> PROBLEM TO SOLVE: From first line to last, output the records below exactly.

> DATASET RECORDS:
++++

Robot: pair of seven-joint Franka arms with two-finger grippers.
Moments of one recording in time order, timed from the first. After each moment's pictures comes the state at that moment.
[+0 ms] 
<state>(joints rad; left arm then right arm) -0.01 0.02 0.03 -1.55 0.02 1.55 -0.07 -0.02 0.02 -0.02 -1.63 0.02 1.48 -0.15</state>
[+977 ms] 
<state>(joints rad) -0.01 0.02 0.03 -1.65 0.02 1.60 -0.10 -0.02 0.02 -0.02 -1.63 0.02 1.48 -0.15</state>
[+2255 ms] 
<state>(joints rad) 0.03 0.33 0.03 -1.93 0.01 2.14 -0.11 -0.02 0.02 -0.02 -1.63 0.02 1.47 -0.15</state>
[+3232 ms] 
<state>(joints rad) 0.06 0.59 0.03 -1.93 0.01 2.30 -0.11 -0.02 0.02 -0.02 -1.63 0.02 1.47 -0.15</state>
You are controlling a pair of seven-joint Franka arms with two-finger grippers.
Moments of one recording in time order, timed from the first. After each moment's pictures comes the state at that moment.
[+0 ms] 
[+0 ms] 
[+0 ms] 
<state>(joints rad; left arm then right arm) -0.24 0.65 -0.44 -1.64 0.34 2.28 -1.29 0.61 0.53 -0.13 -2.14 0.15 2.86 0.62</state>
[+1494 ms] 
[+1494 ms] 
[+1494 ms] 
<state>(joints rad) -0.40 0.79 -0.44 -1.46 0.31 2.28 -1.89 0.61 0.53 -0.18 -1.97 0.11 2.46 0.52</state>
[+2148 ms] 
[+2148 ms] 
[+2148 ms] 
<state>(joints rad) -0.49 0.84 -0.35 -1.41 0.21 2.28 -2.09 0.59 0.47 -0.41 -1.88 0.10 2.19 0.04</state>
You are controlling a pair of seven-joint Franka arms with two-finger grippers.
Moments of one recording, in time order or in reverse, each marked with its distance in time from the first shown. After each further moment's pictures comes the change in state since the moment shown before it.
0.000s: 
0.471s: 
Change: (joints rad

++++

> EXERCISE ANSWER:
Robot: pair of seven-joint Franka arms with two-finger grippers.
Moments of one recording in time order, timed from the first. After each moment's pictures comes the state at that moment.
[+0 ms] 
<state>(joints rad; left arm then right arm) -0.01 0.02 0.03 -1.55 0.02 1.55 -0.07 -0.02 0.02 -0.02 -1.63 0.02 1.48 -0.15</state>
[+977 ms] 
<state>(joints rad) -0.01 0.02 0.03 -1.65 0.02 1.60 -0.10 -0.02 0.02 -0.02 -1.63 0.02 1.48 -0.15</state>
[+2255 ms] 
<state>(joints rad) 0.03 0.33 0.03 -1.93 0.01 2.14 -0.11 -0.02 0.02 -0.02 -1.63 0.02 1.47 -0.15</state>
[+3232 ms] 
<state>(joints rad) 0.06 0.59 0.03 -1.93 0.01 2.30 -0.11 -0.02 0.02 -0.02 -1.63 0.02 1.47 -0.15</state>
You are controlling a pair of seven-joint Franka arms with two-finger grippers.
Moments of one recording in time order, timed from the first. After each moment's pictures comes the state at that moment.
[+0 ms] 
[+0 ms] 
[+0 ms] 
<state>(joints rad; left arm then right arm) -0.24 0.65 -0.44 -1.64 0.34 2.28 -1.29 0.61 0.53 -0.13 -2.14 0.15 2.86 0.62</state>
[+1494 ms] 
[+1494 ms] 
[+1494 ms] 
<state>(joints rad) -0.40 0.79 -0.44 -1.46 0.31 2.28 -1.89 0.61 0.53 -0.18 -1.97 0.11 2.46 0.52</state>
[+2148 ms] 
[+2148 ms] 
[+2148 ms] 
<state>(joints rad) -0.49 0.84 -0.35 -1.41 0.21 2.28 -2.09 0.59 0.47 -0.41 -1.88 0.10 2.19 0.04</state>
You are controlling a pair of seven-joint Franka arms with two-finger grippers.
Moments of one recording, in time order or in reverse, each marked with its distance in time from the first shown. After each further moment's pictures comes the change in state since the moment shown before it.
0.000s: 
0.471s: 
Change: (joints rad

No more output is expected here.